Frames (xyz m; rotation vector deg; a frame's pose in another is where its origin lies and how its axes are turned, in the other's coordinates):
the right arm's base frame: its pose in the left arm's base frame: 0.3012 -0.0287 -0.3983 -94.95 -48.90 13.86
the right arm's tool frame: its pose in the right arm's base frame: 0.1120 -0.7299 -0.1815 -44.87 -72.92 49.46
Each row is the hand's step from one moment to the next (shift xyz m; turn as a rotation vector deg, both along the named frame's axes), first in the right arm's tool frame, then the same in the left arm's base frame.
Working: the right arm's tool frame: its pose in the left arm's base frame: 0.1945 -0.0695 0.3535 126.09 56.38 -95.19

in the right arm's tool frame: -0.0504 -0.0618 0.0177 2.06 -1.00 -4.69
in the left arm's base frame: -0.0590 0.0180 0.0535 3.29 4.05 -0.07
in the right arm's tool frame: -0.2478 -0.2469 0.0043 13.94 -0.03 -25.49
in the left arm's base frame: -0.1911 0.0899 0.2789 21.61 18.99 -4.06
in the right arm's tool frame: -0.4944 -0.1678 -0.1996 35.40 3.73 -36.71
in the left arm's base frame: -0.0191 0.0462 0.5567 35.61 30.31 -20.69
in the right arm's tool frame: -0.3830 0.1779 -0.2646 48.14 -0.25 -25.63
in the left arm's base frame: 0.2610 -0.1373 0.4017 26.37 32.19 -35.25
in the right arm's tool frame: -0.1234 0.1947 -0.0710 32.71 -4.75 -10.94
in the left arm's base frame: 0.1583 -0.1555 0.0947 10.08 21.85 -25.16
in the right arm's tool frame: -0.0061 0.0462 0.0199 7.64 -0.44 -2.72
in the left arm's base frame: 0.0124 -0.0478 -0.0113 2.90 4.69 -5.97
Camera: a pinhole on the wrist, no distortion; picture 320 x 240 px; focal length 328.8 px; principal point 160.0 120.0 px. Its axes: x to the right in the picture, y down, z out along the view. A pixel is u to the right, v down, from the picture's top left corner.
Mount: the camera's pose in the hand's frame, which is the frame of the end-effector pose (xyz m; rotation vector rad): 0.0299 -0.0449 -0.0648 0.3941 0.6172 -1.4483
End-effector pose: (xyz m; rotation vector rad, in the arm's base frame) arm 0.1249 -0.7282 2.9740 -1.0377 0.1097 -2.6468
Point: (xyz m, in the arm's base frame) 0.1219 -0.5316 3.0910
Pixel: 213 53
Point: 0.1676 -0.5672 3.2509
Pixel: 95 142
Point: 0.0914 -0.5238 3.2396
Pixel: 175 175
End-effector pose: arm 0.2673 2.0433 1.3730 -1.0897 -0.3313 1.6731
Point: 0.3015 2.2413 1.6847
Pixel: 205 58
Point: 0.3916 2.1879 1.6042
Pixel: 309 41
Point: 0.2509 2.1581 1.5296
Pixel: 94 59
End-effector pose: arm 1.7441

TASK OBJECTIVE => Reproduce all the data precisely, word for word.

ANSWER SPACE =>
Frames (xyz m; rotation vector deg; a frame's pose in another is where its origin lies and how its axes are turned, in the other's coordinates):
the right arm's base frame: its pose in the left arm's base frame: 0.3012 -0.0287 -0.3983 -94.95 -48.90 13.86
the right arm's tool frame: its pose in the right arm's base frame: 0.1120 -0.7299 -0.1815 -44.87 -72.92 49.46
Each row is the hand's step from one moment to the next (shift xyz m; turn as a rotation vector deg, both along the named frame's axes), first in the right arm's tool frame, then the same in the left arm's base frame.
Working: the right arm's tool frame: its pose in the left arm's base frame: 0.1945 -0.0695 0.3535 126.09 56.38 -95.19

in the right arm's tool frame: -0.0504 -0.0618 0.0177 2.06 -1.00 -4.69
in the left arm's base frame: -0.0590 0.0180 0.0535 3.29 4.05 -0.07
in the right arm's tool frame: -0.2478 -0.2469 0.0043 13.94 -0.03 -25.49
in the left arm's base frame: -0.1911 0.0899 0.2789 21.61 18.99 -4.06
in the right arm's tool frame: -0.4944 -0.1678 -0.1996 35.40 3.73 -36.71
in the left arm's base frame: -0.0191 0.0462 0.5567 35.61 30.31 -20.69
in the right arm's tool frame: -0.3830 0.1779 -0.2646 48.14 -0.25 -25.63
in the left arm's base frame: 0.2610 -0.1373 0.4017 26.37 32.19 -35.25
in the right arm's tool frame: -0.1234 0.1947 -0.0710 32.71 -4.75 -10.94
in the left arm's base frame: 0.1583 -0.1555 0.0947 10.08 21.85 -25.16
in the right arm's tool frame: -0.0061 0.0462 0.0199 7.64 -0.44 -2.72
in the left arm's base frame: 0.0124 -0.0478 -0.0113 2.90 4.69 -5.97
Camera: a pinhole on the wrist, no distortion; picture 320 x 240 px; focal length 328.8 px; principal point 160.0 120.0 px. Its axes: x to the right in the picture, y down, z out along the view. A pixel is u to the right, v down, from the picture's top left corner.
Mount: the camera's pose in the hand's frame, which is the frame of the end-effector pose (xyz m; rotation vector rad): 0.0299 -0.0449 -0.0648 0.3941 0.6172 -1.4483
End-effector pose: (xyz m; rotation vector rad, in the arm's base frame) arm 0.1249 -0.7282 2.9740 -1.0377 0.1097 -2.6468
Point: (xyz m, in the arm's base frame) 0.1219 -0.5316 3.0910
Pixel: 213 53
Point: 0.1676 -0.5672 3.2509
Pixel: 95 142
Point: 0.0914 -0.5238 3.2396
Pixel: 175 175
End-effector pose: arm 0.2673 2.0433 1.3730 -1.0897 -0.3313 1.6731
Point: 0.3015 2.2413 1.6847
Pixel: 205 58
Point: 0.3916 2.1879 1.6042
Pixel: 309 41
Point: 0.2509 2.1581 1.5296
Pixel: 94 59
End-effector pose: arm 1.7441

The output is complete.